▶ **DIRECTIONS**: Give the data again, word for word.

▶ **SOURCE DATA**:
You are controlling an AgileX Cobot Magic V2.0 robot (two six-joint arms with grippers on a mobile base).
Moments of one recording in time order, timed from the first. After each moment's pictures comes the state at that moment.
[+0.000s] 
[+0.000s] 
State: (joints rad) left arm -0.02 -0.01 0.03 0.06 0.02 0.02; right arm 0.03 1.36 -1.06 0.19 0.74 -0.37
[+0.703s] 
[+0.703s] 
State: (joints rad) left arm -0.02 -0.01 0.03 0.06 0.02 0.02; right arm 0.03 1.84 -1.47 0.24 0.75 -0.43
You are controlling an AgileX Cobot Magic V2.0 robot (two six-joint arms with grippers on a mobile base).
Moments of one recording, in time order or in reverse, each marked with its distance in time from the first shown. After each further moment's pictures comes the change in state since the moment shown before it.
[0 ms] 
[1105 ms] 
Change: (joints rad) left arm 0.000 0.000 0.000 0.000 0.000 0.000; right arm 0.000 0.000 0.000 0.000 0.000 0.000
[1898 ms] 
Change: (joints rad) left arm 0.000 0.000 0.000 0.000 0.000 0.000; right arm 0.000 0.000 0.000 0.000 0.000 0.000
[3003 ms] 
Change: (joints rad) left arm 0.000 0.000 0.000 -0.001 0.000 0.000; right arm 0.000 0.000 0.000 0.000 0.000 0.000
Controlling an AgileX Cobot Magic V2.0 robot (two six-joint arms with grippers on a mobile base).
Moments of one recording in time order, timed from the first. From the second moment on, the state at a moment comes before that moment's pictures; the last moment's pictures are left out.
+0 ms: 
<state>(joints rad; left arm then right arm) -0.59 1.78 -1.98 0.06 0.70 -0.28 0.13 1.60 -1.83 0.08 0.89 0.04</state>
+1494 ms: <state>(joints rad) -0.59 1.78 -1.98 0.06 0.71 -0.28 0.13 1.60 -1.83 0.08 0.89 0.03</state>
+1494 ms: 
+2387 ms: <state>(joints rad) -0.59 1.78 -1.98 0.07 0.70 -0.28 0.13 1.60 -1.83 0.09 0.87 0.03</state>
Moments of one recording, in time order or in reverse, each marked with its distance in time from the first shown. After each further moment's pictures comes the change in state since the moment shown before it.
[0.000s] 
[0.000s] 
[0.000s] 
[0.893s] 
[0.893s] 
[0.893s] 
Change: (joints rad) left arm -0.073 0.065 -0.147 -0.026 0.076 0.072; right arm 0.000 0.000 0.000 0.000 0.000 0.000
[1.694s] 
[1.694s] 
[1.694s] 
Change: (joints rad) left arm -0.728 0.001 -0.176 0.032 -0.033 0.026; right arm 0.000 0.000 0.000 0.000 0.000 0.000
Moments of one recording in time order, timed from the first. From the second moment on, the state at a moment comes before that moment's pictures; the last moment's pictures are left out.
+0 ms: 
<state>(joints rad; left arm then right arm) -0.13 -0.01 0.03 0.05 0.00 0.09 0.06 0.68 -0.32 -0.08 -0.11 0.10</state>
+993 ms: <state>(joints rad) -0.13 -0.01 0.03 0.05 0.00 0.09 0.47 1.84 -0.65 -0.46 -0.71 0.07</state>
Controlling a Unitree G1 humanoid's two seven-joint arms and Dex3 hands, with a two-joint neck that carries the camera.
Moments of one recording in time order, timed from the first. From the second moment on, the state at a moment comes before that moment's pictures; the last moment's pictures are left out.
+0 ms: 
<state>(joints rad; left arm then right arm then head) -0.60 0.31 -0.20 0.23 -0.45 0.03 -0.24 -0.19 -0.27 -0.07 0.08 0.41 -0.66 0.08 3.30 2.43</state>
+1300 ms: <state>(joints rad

▶ **EXERCISE OUTPUT**:
You are controlling an AgileX Cobot Magic V2.0 robot (two six-joint arms with grippers on a mobile base).
Moments of one recording in time order, timed from the first. After each moment's pictures comes the state at that moment.
[+0.000s] 
[+0.000s] 
State: (joints rad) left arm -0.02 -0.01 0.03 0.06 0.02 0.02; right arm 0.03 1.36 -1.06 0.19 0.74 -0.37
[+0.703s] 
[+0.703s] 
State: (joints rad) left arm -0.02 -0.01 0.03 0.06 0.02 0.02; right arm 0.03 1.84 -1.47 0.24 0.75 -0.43
You are controlling an AgileX Cobot Magic V2.0 robot (two six-joint arms with grippers on a mobile base).
Moments of one recording, in time order or in reverse, each marked with its distance in time from the first shown. After each further moment's pictures comes the change in state since the moment shown before it.
[0 ms] 
[1105 ms] 
Change: (joints rad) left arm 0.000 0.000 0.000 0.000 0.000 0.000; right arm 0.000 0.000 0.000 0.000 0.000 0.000
[1898 ms] 
Change: (joints rad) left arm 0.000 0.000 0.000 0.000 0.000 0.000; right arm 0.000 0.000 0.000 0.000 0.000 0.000
[3003 ms] 
Change: (joints rad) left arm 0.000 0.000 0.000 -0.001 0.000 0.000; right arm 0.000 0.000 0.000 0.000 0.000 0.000
Controlling an AgileX Cobot Magic V2.0 robot (two six-joint arms with grippers on a mobile base).
Moments of one recording in time order, timed from the first. From the second moment on, the state at a moment comes before that moment's pictures; the last moment's pictures are left out.
+0 ms: 
<state>(joints rad; left arm then right arm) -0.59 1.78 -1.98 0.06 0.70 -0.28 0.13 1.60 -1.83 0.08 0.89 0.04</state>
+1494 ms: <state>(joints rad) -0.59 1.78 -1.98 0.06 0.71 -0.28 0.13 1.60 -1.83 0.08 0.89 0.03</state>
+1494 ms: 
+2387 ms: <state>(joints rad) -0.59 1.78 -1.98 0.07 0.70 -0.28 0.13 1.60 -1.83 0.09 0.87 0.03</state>
Moments of one recording, in time order or in reverse, each marked with its distance in time from the first shown. After each further moment's pictures comes the change in state since the moment shown before it.
[0.000s] 
[0.000s] 
[0.000s] 
[0.893s] 
[0.893s] 
[0.893s] 
Change: (joints rad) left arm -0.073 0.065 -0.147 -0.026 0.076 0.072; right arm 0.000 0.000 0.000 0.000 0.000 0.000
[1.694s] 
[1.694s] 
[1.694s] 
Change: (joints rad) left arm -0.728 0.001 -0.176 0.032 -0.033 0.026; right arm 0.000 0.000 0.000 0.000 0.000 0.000
Moments of one recording in time order, timed from the first. From the second moment on, the state at a moment comes before that moment's pictures; the last moment's pictures are left out.
+0 ms: 
<state>(joints rad; left arm then right arm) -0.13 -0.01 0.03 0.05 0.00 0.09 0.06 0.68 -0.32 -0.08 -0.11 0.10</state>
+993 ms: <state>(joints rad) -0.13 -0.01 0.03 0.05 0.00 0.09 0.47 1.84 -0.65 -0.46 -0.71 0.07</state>
Controlling a Unitree G1 humanoid's two seven-joint arms and Dex3 hands, with a two-joint neck that carries the camera.
Moments of one recording in time order, timed from the first. From the second moment on, the state at a moment comes before that moment's pictures; the last moment's pictures are left out.
+0 ms: 
<state>(joints rad; left arm then right arm then head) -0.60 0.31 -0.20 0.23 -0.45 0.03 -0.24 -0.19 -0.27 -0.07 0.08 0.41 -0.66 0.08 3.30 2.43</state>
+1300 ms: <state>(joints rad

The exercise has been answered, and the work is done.